WORK REQUEST –
Restate each line below word for word, skipping every picture.

EXERCISE DATA –
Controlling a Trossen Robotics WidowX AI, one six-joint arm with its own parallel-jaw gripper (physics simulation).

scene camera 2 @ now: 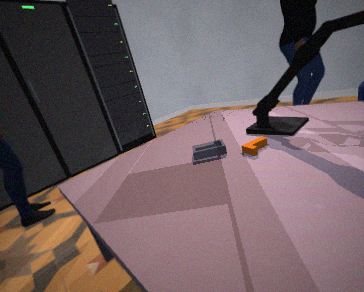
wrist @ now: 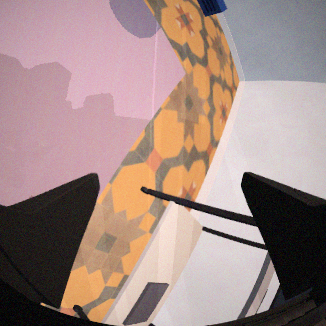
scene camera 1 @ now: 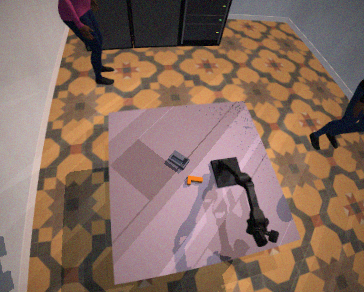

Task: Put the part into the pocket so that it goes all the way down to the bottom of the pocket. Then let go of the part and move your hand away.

SOLVED PROBLEM –
Controlling a Trossen Robotics WidowX AI, one six-joint arm with its own parallel-jaw gripper (physics simulation).

scene camera 2 @ now: 
wrist @ now: 
scene camera 1 @ now: 

Task: Put the part into the pocket so that it goes all the way down to the bottom of the pocket. Then let go of the part and move your hand away.

Nothing else is required for this exercise.